## Task description:
Lines before the one containing "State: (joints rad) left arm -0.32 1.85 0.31" are left out. Retype that line and the rest through the end of the material exactly.

BEGIN Record extracts

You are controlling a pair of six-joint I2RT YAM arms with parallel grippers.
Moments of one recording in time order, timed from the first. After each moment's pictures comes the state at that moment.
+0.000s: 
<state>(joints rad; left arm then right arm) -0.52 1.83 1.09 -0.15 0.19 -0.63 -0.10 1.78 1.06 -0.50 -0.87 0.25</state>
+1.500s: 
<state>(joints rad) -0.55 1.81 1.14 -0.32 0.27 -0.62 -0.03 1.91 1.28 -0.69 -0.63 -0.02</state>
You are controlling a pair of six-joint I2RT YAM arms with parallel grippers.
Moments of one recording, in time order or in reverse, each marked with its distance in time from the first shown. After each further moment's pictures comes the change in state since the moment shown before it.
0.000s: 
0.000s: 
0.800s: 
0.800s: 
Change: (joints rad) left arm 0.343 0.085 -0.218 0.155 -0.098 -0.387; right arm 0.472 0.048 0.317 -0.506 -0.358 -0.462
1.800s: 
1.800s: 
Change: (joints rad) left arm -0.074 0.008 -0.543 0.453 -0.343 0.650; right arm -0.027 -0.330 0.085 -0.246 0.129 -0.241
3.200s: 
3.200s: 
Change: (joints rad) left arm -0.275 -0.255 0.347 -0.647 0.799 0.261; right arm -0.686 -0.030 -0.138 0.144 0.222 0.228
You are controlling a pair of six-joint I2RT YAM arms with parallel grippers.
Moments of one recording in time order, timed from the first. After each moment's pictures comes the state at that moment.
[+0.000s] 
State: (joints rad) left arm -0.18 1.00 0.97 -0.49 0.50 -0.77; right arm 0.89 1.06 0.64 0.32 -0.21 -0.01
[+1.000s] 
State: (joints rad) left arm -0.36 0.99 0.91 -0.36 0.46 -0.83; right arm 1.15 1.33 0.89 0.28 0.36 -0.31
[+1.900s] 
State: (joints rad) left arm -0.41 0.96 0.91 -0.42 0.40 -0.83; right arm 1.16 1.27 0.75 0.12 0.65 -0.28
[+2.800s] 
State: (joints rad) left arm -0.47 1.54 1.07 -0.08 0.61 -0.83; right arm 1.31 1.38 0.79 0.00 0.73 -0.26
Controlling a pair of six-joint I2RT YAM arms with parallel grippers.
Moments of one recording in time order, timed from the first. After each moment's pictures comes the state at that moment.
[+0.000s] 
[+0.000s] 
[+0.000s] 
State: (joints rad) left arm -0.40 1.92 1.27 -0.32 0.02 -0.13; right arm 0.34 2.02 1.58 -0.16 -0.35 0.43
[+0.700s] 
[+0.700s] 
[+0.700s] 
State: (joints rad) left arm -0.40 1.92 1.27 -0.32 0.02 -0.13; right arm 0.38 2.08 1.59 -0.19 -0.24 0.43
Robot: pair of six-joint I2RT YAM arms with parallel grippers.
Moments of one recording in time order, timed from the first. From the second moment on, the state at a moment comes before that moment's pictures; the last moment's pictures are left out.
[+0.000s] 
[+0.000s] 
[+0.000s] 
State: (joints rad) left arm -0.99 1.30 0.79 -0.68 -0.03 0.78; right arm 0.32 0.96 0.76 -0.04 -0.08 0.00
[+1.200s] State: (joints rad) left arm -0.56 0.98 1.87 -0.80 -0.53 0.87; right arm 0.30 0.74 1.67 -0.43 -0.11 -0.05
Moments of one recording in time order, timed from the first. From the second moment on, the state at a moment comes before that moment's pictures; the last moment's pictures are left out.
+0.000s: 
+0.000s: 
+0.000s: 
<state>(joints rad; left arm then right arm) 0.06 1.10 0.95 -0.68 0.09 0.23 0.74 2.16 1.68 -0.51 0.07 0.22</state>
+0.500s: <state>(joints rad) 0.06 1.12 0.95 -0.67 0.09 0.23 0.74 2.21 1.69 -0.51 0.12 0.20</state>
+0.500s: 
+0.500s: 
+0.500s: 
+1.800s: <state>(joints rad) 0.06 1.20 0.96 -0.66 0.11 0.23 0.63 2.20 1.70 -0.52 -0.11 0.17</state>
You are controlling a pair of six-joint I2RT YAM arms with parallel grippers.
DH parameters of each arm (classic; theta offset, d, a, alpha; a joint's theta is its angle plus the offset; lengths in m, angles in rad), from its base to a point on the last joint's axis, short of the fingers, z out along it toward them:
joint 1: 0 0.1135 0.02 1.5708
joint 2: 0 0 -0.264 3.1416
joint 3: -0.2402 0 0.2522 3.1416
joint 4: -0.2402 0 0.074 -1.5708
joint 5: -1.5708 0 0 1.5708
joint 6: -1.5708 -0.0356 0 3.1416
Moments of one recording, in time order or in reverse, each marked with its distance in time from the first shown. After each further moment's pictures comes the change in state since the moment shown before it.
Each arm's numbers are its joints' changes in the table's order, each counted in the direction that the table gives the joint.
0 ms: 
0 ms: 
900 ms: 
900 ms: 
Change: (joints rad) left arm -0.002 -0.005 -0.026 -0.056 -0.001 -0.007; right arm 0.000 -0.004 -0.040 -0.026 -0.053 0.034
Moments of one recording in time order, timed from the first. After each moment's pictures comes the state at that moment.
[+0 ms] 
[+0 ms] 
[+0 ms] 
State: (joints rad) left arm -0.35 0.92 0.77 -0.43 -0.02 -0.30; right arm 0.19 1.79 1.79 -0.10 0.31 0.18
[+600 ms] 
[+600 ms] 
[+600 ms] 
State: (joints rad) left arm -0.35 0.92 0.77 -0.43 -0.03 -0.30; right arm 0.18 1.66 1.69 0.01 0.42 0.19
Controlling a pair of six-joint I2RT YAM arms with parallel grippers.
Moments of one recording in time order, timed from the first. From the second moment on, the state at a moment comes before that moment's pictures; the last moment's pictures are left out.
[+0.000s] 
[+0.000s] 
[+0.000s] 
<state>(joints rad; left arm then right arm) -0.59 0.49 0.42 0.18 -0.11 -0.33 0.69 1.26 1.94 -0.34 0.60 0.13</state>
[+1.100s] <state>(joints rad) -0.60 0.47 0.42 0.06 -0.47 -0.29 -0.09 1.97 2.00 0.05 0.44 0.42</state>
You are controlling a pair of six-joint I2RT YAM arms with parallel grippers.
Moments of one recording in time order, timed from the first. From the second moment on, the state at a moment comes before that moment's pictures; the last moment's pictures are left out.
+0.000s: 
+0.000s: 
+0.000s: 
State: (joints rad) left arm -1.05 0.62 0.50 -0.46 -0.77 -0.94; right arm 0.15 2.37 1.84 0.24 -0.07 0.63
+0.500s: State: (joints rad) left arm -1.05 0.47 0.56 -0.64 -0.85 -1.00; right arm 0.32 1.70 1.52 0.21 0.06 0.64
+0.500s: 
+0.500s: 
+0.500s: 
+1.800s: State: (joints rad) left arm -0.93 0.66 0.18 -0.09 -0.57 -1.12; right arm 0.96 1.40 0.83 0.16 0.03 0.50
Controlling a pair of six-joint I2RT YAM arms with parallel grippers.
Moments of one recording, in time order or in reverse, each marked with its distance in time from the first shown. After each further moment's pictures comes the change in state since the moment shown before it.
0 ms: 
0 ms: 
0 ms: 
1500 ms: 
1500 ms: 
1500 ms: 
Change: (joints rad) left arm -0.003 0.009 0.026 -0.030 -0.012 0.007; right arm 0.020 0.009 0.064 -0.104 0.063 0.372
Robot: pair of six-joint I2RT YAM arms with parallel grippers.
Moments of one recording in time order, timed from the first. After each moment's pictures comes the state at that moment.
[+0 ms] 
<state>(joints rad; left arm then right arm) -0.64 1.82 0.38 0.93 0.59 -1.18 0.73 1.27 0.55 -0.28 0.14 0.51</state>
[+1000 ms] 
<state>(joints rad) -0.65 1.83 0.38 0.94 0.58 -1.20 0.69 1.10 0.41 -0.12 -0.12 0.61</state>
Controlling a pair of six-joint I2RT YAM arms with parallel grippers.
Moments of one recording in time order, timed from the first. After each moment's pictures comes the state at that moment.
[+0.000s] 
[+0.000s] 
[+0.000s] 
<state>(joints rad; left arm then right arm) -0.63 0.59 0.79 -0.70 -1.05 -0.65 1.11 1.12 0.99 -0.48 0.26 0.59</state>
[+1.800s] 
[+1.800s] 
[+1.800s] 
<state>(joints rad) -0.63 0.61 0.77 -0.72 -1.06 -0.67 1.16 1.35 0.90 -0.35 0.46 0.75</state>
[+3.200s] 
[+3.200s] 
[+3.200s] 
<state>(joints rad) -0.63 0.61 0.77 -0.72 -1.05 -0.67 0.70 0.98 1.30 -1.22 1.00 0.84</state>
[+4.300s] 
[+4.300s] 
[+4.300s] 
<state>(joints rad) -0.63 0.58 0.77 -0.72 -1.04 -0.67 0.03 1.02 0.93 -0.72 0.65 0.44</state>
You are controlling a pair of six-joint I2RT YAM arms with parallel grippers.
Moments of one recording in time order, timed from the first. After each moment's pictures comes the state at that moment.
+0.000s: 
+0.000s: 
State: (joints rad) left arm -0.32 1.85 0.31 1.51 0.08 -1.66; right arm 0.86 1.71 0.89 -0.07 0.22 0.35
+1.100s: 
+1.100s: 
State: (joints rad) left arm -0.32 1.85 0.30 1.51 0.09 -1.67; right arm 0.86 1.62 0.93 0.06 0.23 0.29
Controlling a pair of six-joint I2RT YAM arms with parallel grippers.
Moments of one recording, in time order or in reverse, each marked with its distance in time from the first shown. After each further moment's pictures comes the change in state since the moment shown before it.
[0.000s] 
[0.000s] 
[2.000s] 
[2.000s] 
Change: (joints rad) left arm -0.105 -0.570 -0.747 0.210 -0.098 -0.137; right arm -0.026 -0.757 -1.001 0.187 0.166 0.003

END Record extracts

## Written response:
State: (joints rad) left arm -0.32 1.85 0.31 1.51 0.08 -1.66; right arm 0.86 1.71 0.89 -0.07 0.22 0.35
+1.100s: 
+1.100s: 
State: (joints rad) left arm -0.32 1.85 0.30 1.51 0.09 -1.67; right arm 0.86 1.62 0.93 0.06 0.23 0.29
Controlling a pair of six-joint I2RT YAM arms with parallel grippers.
Moments of one recording, in time order or in reverse, each marked with its distance in time from the first shown. After each further moment's pictures comes the change in state since the moment shown before it.
[0.000s] 
[0.000s] 
[2.000s] 
[2.000s] 
Change: (joints rad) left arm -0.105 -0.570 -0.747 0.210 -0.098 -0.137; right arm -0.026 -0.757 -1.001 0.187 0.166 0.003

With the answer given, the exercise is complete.